Wednesday, February 29, 2012

Religious experience

I just spent last weekend attending Margaret Silf's Landscapes of Prayer retreat at the Centre for Ignatian Spirituality and Counselling and it was an unbelievable religious experience. A total high.

No, I didn't go into a trance or work myself into a frenzy as if I were one of ten thousand screaming fans at a rock concert. Neither did I ingest or do anything that induced my state of euphoria that has lasted past the retreat.

It started with a genuine desire to hear God's point of view on my life and I simply gave Him the time and space to talk to me in the silence.

I came to this semi-directed retreat with a question that was causing me some distress and a steely determination to be as open-minded as my stubborn streak would allow.

As Margaret led us through the nine landscapes from her book Landscapes of Prayer, I journeyed from a garden with a winter-dead patch into a cave with a lagoon of calm, beauty and light in its centre  (much like the limestone hongs I visited off the east coast of Phuket).

Confusion gave way to clarity over the weekend as I let go of outdated ideas, past relationship hurts and misguided beliefs that have made themselves a comfortable home in my psyche.

As I meditated on some of the nine landscapes Margaret presented to the group, I found new life, keen insight and fresh inspiration.

I was drawn into a deeper intimacy with our amazing Creator as He invited me to trust Him with a child-like trust, one that bypasses my adult preponderance to fall back on known experiences and to question miracles.

D made a comment this evening that the intellect hinders one from really knowing God, especially when we engage in the academic pursuit of knowing God, not realizing that head knowledge can sometimes push us further away from God.
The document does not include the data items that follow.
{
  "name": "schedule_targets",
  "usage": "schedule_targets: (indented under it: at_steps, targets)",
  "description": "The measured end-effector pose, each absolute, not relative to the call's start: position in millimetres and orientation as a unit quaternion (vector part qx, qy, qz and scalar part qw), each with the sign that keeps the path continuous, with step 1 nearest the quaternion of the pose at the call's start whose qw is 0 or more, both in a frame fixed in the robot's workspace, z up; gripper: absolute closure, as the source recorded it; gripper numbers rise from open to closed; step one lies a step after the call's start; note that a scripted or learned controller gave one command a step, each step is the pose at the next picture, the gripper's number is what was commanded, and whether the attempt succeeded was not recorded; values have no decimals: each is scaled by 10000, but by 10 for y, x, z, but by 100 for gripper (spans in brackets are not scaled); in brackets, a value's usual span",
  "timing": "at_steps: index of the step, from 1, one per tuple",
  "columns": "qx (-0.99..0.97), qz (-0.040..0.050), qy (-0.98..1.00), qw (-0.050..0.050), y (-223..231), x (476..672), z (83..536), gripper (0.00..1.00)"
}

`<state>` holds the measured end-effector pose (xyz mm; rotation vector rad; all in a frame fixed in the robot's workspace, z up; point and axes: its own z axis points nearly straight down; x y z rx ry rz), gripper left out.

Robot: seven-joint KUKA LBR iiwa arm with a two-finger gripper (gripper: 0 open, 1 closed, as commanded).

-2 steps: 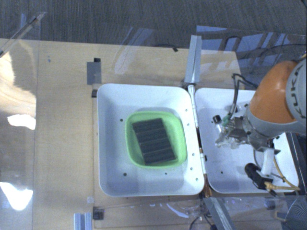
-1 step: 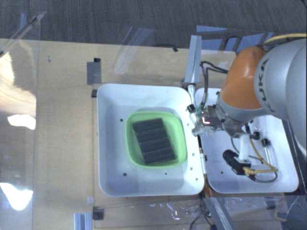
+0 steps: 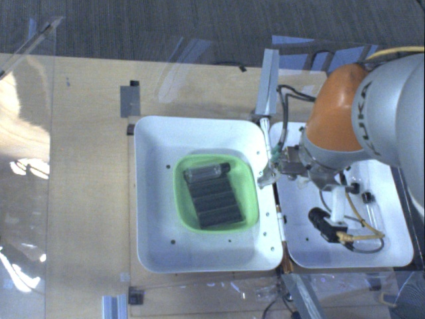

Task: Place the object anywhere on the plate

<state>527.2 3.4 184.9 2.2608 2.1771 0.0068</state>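
Bench (image 3: 80,211): 1 pale wood top, viewed from above at a slant. Directly on it: 2 shallow white bins with rounded corners, side by side and almost touching along their inner edges, namely the left bin (image 3: 149,244) and the right bin (image 3: 302,248). Also on the top: 1 grey block (image 3: 131,100) just beyond the left bin's far-left corner, and 1 small dark block (image 3: 135,298) by its near-left corner.

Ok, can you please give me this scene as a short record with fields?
left bin: holds the green plate
green plate: near the middle of the left bin
dark ridged object: lies on the green plate
arm: above the right bin, wrist near the wall between the bins
task state: object is on the plate
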Motion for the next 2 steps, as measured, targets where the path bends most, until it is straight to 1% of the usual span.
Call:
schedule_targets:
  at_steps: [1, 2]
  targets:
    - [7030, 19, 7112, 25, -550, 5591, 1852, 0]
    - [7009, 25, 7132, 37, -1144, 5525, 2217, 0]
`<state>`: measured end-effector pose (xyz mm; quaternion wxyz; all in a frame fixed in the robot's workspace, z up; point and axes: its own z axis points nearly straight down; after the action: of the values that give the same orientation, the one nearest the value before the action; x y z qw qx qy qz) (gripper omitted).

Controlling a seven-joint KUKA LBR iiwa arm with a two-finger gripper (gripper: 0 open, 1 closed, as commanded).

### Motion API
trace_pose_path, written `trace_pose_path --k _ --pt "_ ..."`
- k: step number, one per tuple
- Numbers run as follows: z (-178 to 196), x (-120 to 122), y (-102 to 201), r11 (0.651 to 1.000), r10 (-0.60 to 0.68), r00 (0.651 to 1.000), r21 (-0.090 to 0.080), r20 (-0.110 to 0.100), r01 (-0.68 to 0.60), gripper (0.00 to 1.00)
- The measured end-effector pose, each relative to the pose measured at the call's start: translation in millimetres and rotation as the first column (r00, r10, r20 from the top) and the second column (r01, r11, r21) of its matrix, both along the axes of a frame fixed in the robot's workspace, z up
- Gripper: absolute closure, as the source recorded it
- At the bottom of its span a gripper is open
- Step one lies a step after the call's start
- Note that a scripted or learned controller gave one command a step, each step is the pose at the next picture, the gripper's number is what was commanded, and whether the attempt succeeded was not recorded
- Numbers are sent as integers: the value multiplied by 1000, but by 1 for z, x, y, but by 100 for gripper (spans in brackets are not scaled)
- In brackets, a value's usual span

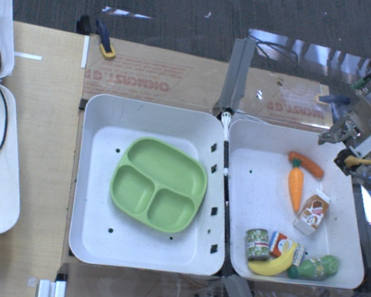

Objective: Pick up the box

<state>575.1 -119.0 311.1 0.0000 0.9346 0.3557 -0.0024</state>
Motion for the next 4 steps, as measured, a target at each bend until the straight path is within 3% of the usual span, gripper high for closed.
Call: trace_pose_path --k 1,2,3,4 --pt "47 -55 -24 999 38 999 0 0 -38 0" --pt "-85 -80 80 969 248 969 2 -2 -248 0" --pt "-77 -80 79 969 246 969 2 -5 -246 100" --pt "-77 -80 79 969 246 969 2 -5 -246 0"
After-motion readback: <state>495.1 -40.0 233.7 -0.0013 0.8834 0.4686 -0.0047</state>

What I cherished about this retreat was the simplicity of the ideas presented and the subsequent invitation to find God in the beauty of the created world by revisiting familiar haunts of prayer in the mystery of stillness.

Ultimately, it was in allowing God to show me how much He loved me and the way He then proceeded to do so that blew my mind.

Contrary to what the world thinks, religious experiences are not that hard to come by, it just requires us to sit still, and in the ensuing silence, to let God do all the talking.